Let's look back for a second my earlier post in which my mother told me I wouldn't make any friends at college.
Here's a slightly different angle on that story: The reason I was so upset was, of course, because I feared that she was right. I feared four years of Friday nights with nowhere to be, too much sleep, and a lot of weight loss because the gym is open when social avenues are not. I feared being plopped down alone in the middle of a strange place, and eventually leaving alone from it and not caring at all. I feared not hugging anyone but my family at graduation.
All of these fears are totally legitimate for anyone going to college close or far away--they're just a little more accentuated for those of us who know we won't have our high school friends close by to fall back on.

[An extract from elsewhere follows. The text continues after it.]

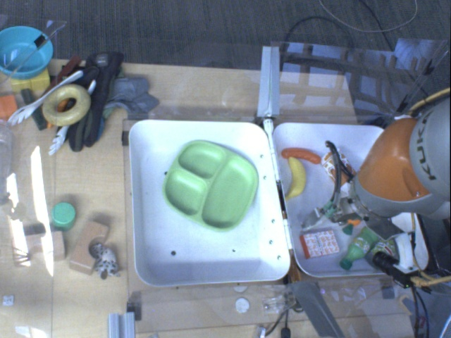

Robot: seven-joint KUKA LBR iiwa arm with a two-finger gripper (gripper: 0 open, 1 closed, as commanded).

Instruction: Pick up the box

(Although let me clarify, by no means did I lose sleep about them during senior year. I wasn't too worried.)
Here's the deal: chances are overwhelmingly good that you will make friends in college. Personally, I lucked out--I literally walked around the corner one day during orientation, and there they were! A group of people who had just met, liked each other, and liked me. You might be lucky enough to get such a pre-formed family of friends, and if so then you will spend the year growing even closer to some of them as you explore the things you actually have in common that make you all work as a group.
Or, you might have to work a little harder to find them. I have friends now that I had to "develop," if you will (don't picture backhoes). Relationships take time and that's fine, but don't be terrified to ask someone to have lunch with you. Food is a good excuse to talk and bond and soon you'll be taking roadtrips and stealing laundry together.
How do you meet them, you might ask? Here's the answer you will hear a million times: get involved. Really. Find an organization that does what you love, and go to it, especially if it meets consistently. This gives you scheduled time to hang out with people who have the same interests as you, and gets you past some awkward small talk about what you might have in common. If a group that seems to do, in name, all the things you ever hoped and dreamed, but doesn't actually meet that often or have a setup open to conversation, then by all means still go to it. But go to other things as well. If it doesn't meet that often you have no excuse for time :)
Finally, don't stress about friendship. It may not be something you can check off on your college to-do list by the end of August, but it's not a checklist anyway. It's shenanigans and food and coffee and late nights in the dorms watching bad movies. And it will happen for you if you look for it.